▸ **Problem requirements**:
In the entries that follow, copy exactly each line from the first through the line with "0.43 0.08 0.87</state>".

▸ **Supplied data**:

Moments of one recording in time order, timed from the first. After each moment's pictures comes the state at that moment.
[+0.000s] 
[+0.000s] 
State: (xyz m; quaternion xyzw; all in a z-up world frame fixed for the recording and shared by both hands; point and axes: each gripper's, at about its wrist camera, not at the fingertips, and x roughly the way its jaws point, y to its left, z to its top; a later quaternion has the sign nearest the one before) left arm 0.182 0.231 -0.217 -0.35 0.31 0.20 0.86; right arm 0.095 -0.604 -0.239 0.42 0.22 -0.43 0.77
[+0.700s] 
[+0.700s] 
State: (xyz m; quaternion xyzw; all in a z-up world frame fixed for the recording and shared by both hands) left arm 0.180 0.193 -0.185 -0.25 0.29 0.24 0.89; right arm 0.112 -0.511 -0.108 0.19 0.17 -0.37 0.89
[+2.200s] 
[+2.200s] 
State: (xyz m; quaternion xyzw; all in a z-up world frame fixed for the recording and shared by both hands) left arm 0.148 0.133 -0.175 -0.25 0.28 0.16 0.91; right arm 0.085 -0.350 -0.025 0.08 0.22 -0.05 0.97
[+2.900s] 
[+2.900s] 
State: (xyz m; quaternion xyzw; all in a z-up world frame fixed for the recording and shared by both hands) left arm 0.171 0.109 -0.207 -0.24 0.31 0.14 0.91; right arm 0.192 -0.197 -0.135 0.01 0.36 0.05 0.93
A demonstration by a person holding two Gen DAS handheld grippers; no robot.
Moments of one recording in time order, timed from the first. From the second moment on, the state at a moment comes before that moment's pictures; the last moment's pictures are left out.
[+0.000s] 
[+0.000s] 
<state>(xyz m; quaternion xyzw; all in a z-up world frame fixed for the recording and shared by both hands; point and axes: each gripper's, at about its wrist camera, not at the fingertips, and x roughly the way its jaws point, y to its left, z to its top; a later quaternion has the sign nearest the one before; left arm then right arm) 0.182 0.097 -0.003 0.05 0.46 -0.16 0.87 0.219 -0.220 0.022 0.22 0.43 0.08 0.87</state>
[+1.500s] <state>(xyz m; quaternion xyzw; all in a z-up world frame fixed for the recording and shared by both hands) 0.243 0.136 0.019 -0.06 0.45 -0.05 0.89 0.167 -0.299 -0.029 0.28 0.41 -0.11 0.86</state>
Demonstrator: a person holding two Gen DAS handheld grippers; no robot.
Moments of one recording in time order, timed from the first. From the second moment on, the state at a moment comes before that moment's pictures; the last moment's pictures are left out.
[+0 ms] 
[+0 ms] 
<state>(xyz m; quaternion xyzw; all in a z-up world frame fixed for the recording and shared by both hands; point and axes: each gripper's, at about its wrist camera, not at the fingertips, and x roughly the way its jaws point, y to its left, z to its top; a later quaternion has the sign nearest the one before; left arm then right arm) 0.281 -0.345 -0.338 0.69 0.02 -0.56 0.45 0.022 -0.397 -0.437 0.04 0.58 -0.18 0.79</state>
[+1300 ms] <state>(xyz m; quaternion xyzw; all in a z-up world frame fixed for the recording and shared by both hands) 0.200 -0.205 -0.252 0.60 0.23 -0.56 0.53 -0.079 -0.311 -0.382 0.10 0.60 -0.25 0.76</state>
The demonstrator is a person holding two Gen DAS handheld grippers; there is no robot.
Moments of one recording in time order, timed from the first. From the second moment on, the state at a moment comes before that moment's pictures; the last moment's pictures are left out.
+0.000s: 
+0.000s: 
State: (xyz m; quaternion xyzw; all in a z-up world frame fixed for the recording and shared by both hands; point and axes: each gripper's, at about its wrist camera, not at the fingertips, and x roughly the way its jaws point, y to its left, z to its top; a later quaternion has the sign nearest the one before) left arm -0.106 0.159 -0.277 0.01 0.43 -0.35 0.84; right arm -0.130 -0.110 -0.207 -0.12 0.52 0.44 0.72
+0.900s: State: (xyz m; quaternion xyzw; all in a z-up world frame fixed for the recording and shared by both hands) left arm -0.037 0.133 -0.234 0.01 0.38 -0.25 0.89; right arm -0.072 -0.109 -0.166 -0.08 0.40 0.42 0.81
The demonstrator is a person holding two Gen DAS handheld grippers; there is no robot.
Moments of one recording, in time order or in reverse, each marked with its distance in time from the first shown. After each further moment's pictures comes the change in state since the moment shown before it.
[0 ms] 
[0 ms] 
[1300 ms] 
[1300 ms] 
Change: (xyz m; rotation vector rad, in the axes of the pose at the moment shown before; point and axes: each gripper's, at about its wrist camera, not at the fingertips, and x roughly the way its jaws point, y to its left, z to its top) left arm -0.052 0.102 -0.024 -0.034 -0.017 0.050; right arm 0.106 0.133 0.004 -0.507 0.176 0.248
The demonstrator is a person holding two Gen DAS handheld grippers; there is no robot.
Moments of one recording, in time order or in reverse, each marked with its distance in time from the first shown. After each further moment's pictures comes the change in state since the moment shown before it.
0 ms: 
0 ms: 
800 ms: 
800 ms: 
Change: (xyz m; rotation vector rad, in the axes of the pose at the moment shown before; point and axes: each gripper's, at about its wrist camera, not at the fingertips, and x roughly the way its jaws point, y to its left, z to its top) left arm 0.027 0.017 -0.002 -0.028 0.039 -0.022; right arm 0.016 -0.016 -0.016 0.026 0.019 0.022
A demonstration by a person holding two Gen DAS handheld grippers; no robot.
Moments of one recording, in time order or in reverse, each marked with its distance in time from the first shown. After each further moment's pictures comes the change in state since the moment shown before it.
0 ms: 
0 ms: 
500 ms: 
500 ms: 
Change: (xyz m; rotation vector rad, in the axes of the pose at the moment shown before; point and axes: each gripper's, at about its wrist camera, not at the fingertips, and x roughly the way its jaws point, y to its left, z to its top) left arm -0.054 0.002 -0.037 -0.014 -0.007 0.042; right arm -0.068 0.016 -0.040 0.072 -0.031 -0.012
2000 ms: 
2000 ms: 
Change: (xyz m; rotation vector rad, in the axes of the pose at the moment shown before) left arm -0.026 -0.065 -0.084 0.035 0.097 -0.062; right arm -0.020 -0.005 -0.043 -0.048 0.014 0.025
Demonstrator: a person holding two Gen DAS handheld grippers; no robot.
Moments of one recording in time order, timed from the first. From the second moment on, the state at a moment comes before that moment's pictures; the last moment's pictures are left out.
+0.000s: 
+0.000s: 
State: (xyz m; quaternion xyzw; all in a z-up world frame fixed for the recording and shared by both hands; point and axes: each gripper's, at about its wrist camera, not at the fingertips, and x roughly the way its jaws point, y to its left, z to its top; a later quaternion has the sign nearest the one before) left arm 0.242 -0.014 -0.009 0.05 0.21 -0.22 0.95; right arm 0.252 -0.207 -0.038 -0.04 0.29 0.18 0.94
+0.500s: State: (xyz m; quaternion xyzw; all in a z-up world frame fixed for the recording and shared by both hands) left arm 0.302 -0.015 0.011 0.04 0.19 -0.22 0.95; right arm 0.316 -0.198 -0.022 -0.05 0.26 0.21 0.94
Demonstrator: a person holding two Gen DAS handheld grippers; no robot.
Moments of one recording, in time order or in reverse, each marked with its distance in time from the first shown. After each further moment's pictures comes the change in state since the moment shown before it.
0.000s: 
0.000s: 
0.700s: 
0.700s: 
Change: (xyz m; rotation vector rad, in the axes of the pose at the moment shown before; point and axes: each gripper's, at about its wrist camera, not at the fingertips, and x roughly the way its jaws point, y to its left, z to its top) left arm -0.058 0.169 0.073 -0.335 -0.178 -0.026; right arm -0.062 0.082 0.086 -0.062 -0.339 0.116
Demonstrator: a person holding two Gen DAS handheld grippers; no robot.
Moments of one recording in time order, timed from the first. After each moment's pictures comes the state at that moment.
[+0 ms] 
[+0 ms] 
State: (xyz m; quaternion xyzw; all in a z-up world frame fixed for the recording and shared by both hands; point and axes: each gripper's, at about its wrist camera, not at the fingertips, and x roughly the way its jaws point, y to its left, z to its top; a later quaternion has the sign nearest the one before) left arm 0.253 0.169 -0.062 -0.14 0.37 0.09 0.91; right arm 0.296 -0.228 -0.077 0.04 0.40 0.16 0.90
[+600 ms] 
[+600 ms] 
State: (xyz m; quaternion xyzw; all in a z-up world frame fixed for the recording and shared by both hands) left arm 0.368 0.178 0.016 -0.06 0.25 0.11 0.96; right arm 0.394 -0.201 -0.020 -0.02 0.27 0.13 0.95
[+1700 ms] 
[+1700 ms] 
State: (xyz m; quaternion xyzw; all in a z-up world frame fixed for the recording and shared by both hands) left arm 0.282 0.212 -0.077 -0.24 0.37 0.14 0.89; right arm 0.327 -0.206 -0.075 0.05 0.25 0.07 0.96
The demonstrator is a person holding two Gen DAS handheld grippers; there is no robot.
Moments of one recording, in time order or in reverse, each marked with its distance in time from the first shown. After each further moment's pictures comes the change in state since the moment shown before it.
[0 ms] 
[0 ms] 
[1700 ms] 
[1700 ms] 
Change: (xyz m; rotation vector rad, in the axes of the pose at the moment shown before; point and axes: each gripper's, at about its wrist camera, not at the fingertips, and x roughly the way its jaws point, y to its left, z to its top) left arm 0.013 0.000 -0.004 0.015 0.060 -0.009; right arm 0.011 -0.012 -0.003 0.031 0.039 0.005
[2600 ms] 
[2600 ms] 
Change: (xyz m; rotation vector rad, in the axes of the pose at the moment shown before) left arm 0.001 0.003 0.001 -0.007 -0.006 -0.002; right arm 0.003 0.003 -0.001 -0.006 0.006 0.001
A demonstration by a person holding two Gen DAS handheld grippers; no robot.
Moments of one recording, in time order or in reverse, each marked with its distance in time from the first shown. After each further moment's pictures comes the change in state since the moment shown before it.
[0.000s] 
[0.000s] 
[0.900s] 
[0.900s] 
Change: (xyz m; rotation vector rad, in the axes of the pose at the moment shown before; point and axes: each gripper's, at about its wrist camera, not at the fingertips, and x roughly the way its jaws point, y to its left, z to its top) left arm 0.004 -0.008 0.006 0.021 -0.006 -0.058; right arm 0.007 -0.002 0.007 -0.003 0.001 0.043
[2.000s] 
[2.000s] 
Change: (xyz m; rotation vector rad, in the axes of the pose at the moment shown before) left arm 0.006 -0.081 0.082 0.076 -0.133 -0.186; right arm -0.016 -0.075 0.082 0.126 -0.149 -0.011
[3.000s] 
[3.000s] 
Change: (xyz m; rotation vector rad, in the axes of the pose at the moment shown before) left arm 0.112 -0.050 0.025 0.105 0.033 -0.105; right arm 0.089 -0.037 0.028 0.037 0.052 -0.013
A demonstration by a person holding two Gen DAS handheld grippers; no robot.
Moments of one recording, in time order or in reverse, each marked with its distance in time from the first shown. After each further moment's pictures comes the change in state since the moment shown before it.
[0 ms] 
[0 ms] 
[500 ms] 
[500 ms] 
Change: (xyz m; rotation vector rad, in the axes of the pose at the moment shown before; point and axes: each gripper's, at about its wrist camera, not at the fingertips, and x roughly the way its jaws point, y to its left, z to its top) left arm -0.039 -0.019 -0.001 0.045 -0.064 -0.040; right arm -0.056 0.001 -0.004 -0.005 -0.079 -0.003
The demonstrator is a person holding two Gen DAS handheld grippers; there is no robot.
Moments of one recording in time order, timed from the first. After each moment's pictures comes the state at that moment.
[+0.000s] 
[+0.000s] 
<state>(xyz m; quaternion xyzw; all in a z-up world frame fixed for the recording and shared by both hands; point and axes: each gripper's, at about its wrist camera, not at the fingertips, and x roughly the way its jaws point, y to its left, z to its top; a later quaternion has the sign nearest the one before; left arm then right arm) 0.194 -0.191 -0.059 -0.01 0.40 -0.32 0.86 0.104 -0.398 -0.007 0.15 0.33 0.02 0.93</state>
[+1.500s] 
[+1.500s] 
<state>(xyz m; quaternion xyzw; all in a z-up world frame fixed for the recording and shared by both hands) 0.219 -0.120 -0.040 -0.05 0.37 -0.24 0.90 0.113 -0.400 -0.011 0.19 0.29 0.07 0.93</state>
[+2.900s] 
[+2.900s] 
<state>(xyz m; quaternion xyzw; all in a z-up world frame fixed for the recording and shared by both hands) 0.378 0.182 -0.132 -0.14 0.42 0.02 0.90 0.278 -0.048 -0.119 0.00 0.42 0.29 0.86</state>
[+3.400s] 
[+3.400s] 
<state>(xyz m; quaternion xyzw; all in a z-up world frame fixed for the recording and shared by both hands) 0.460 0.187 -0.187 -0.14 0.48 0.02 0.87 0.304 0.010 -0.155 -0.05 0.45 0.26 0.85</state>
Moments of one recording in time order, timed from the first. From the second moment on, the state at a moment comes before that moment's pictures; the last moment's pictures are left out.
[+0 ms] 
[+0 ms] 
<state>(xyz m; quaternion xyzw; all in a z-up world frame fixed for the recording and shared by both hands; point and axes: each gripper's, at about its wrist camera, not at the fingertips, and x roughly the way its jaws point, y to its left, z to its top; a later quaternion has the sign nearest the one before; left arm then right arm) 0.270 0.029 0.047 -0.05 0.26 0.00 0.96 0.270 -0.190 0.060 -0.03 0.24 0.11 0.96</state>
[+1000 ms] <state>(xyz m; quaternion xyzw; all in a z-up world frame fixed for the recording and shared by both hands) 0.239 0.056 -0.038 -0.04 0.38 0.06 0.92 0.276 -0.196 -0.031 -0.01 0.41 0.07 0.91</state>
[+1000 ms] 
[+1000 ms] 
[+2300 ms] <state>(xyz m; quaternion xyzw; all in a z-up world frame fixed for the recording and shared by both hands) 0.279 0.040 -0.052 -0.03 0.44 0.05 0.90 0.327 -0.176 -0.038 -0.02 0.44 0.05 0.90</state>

▸ **Solution**:
Moments of one recording in time order, timed from the first. After each moment's pictures comes the state at that moment.
[+0.000s] 
[+0.000s] 
State: (xyz m; quaternion xyzw; all in a z-up world frame fixed for the recording and shared by both hands; point and axes: each gripper's, at about its wrist camera, not at the fingertips, and x roughly the way its jaws point, y to its left, z to its top; a later quaternion has the sign nearest the one before) left arm 0.182 0.231 -0.217 -0.35 0.31 0.20 0.86; right arm 0.095 -0.604 -0.239 0.42 0.22 -0.43 0.77
[+0.700s] 
[+0.700s] 
State: (xyz m; quaternion xyzw; all in a z-up world frame fixed for the recording and shared by both hands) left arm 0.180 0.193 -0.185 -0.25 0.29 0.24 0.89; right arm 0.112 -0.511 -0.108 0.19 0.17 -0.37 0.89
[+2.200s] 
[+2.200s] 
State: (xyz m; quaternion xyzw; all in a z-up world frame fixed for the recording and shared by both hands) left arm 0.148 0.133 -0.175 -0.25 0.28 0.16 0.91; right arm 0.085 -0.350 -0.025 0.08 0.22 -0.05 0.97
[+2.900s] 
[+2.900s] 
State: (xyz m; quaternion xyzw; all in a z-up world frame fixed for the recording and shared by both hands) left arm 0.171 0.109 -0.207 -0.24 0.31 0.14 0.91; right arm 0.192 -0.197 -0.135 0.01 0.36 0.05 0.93
A demonstration by a person holding two Gen DAS handheld grippers; no robot.
Moments of one recording in time order, timed from the first. From the second moment on, the state at a moment comes before that moment's pictures; the last moment's pictures are left out.
[+0.000s] 
[+0.000s] 
<state>(xyz m; quaternion xyzw; all in a z-up world frame fixed for the recording and shared by both hands; point and axes: each gripper's, at about its wrist camera, not at the fingertips, and x roughly the way its jaws point, y to its left, z to its top; a later quaternion has the sign nearest the one before; left arm then right arm) 0.182 0.097 -0.003 0.05 0.46 -0.16 0.87 0.219 -0.220 0.022 0.22 0.43 0.08 0.87</state>

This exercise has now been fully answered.